- Exercise prompt
Of all the lines below, output only those starting at the one with "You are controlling" and ending at the one with "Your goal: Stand", both ends included, exactly as written.

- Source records

•••

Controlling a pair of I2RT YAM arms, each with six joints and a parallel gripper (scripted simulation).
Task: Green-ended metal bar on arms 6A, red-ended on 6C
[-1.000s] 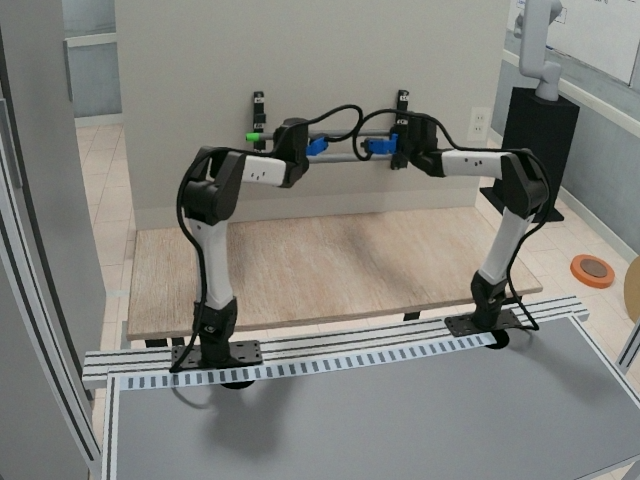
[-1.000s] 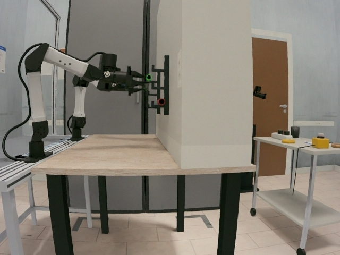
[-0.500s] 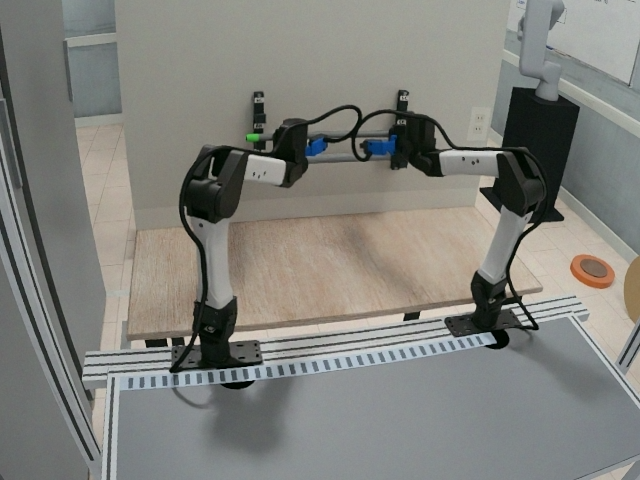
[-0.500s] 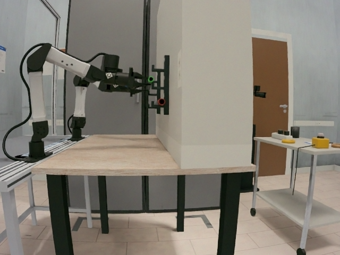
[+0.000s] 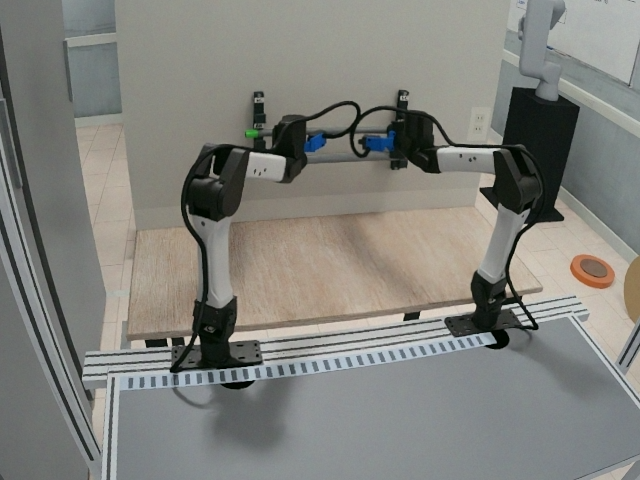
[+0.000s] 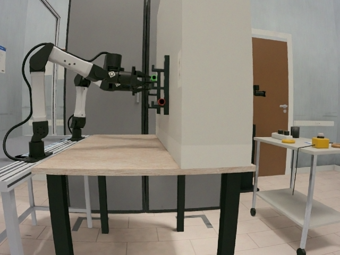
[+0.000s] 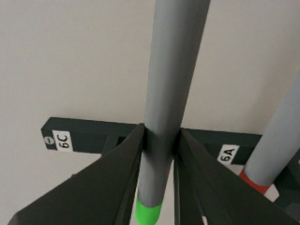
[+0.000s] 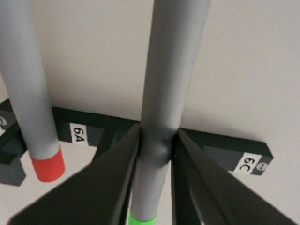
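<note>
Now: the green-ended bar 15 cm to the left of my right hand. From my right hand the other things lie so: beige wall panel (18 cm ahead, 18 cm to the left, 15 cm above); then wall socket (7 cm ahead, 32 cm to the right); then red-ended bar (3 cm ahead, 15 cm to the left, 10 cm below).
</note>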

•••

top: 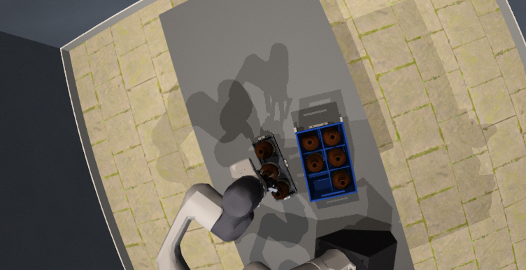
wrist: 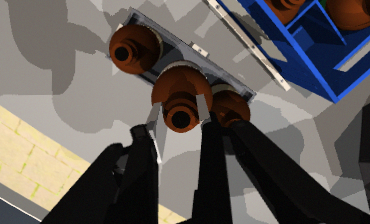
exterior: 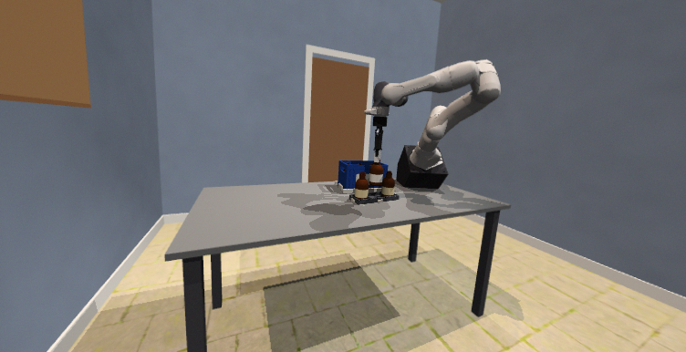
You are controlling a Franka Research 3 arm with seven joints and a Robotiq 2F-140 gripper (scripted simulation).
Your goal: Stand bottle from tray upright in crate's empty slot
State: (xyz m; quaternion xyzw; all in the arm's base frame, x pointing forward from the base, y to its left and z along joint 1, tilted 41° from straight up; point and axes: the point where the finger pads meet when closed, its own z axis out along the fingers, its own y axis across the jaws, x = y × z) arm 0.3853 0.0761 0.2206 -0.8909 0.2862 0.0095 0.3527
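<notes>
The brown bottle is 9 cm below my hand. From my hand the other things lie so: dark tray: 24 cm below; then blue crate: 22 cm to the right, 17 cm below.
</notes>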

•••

- Exercise output
You are controlling a Franka Research 3 arm with seven joints and a Robotiq 2F-140 gripper (scripted simulation).
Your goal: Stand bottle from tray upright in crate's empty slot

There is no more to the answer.